Grâce à une comparaison entre les marchés publics de Montréal et de Dehli, le professeur Nipesh Palat Narayanan explore comment ces espaces de commerce et de socialisation contribuent aux imaginaires de la ville. D’un point de vue matériel et immatériel, les marchés ont un impact direct sur les habitudes et les pratiques quotidiennes, et donc sur la ville dans laquelle ils sont implantés.

Le spécialiste souligne d’ailleurs le cas particulier de Montréal et du Marché Jean-Talon comme illustration probante : « Ce marché, implanté dans le quartier de la Petite Italie, a largement contribué à étiqueter cette zone géographique comme ‘’quartier gourmand‘’ dans l’imaginaire collectif. Au-delà du lieu physique, on a la création d’un lieu avec une dimension sociale, historique, culturelle. »

La southern theory en quelques mots

La southern theory est utilisée comme cadre de réflexion général par Nipesh Palat Narayanan. En constant développement, elle permet d’étudier les villes urbaines ou rurales avec d’intéressantes variations. On en retient trois clés de lecture :

L’hégémonie du savoir : Certaines pratiques ou cultures semblent plus légitimes que d’autres. Par exemple, la vente informelle de nourriture dans la rue est mal perçue ou considérée comme appartenant aux villes du tiers-monde, tandis que la vente contrôlée de nourriture dans la rue pendant les festivals organisés ou autorisés par l’État est considérée comme festive.

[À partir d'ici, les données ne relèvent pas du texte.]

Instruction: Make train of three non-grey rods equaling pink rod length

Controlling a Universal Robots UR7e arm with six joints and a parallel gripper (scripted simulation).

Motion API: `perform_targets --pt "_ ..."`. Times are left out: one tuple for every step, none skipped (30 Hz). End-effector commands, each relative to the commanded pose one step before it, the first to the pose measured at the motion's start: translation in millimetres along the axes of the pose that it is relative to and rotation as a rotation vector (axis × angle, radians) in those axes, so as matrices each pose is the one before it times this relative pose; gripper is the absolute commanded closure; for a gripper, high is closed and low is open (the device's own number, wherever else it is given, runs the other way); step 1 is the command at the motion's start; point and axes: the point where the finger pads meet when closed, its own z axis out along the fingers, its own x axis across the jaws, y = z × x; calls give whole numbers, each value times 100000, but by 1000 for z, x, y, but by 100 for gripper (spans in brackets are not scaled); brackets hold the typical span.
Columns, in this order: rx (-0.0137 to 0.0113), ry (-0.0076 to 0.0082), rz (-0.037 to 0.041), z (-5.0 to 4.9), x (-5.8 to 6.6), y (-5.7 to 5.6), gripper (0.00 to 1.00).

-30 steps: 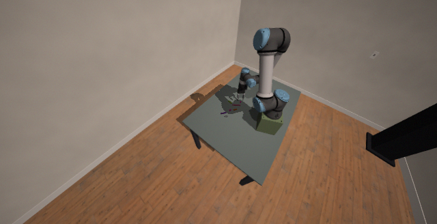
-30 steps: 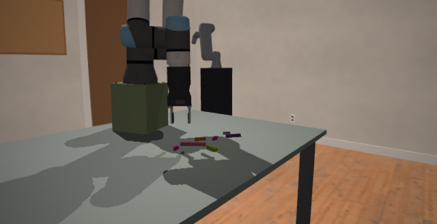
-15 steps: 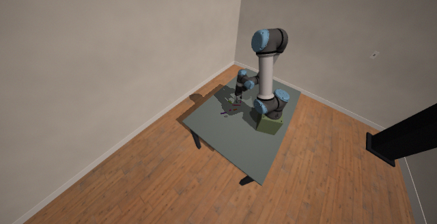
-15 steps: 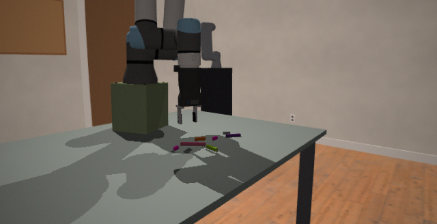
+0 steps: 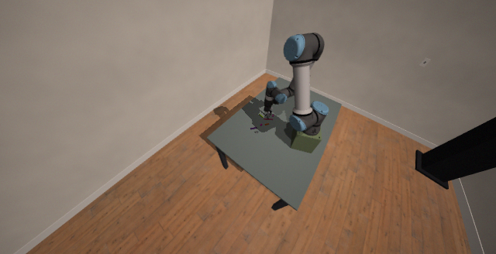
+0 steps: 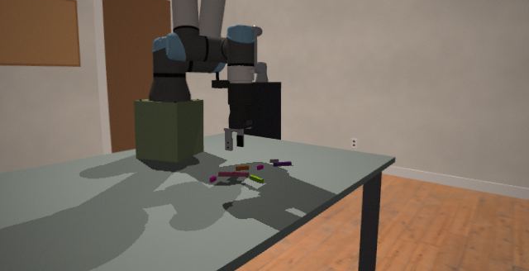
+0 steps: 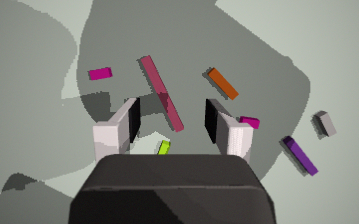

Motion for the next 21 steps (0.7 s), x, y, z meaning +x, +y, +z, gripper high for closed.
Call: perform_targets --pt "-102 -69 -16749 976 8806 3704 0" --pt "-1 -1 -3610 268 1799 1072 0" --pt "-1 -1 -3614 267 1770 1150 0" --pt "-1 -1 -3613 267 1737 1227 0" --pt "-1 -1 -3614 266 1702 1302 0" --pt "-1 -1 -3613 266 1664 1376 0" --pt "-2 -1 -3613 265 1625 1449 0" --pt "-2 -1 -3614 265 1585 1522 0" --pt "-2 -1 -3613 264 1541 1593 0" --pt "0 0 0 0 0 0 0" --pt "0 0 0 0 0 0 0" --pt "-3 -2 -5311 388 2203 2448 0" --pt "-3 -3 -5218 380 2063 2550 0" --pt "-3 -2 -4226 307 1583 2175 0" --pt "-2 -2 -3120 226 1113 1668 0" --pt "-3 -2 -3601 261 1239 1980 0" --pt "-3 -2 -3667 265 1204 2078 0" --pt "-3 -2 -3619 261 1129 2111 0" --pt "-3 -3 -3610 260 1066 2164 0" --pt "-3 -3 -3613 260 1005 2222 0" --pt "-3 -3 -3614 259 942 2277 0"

Formation de catégories : Comment crée-t-on les catégories qui donnent leur légitimité à certaines pratiques? En Amérique du Nord, la nourriture de rue informelle peut être mal vue. Les habitudes et les règlementations d’hygiène ne tendent pas à valider cette pratique. D’un autre côté, le principe du camion de cuisine de rue ou food truck fait partie du paysage gourmand. L’une de ces pratiques est donc valorisée, alors que le principe fondamental de nourriture extérieure se retrouve dans les deux cas de figure.

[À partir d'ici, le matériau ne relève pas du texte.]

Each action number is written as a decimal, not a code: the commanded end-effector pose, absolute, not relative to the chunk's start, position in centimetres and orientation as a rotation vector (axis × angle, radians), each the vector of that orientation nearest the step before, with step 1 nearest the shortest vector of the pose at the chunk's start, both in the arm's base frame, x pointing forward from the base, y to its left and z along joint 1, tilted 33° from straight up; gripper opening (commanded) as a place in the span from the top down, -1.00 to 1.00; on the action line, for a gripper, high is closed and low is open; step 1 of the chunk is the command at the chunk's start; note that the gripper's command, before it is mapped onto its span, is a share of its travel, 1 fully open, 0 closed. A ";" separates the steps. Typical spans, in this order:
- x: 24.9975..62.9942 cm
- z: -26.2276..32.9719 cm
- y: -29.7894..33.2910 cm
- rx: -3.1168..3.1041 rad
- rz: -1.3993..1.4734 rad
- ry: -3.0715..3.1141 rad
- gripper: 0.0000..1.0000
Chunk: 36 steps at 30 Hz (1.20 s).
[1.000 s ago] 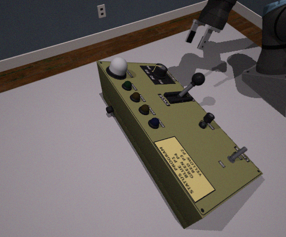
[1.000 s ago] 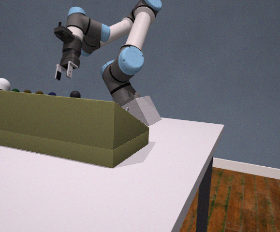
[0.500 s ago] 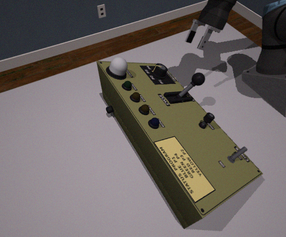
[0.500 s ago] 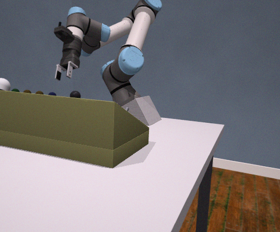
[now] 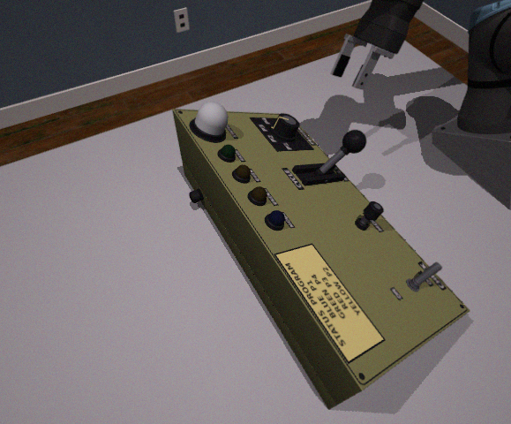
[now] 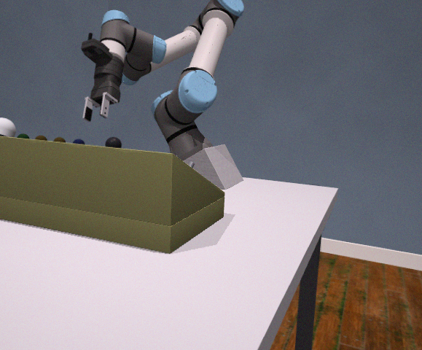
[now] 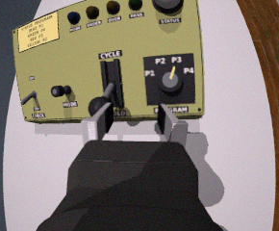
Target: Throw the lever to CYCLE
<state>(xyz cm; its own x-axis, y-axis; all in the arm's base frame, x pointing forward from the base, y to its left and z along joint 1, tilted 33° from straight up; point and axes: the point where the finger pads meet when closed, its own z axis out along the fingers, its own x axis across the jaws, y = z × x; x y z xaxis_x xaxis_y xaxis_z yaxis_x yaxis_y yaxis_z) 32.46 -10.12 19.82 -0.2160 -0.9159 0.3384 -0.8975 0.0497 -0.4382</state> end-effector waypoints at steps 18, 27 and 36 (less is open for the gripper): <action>32.1 20.8 -9.4 -1.946 -0.899 2.252 -1.00; 31.4 22.5 -8.2 -1.946 -0.899 2.252 -1.00; 30.5 24.9 -6.4 -1.946 -0.899 2.252 -1.00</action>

Formation de l’imaginaire : Comment imagine-t-on la ville, à titre de résident d’un quartier, en tant que touriste ? Quelles sont les projections, les concepts ou les attentes que l’on développe vis-à-vis d’une ville ?

Nipesh Palat Narayanan

Profil du professeur

Expert en géographie critique et en études urbaines, Nipesh Palat Narayanan a travaillé en Inde, en Australie, au Sri Lanka, en France, en Italie et au Québec et a poursuivi son doctorat en géographie à l’Université de Lausanne en Suisse. Il est membre du comité de rédaction de The AAG Review of Books et membre du réseau Villes Régions Monde (VRM) Network.